▶ _Task statement_
Beginning at the top of the material, repeat each line exactly, and stop once the line with "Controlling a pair" has been written.

▶ _Information provided_
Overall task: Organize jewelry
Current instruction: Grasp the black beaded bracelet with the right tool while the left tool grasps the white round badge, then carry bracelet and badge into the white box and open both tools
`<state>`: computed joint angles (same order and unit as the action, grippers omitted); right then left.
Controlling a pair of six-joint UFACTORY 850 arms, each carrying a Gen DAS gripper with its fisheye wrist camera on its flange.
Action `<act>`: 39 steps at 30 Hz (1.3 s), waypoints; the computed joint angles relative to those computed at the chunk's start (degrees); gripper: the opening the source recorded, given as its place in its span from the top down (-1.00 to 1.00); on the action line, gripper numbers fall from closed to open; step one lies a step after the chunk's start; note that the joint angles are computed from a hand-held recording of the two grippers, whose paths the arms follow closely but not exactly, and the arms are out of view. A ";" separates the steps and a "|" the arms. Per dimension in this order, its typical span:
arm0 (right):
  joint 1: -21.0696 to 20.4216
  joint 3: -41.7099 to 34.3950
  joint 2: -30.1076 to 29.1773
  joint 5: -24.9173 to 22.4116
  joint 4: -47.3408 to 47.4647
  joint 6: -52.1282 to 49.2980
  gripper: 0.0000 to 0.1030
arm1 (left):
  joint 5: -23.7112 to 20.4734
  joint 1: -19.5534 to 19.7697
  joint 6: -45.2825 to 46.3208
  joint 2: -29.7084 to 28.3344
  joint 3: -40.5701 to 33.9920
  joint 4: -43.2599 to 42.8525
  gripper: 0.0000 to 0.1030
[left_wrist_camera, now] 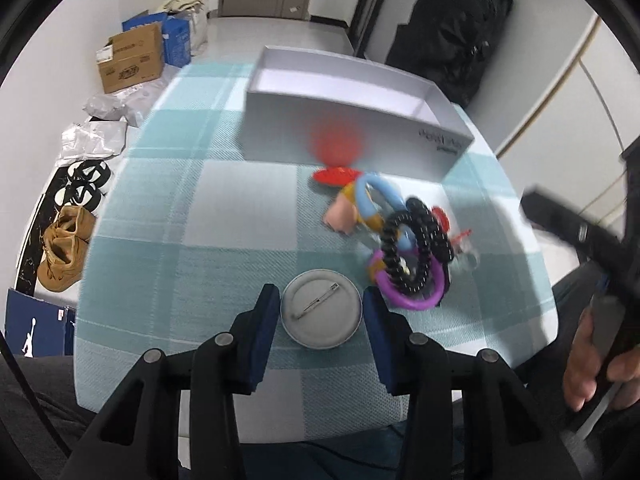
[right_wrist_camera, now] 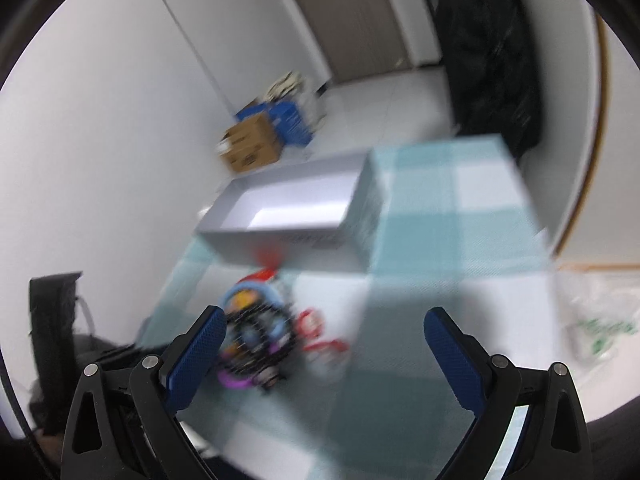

▶ _Exercise solution_
Overall task: Organize jewelry
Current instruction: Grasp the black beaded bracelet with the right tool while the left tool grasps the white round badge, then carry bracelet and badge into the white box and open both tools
`<state>`: computed joint angles (same order and unit as the action, grippers omitted); right then left.
Controlling a pair of six-joint UFACTORY 850 arms, each carrying a Gen DAS gripper with its fisheye wrist camera on its flange.

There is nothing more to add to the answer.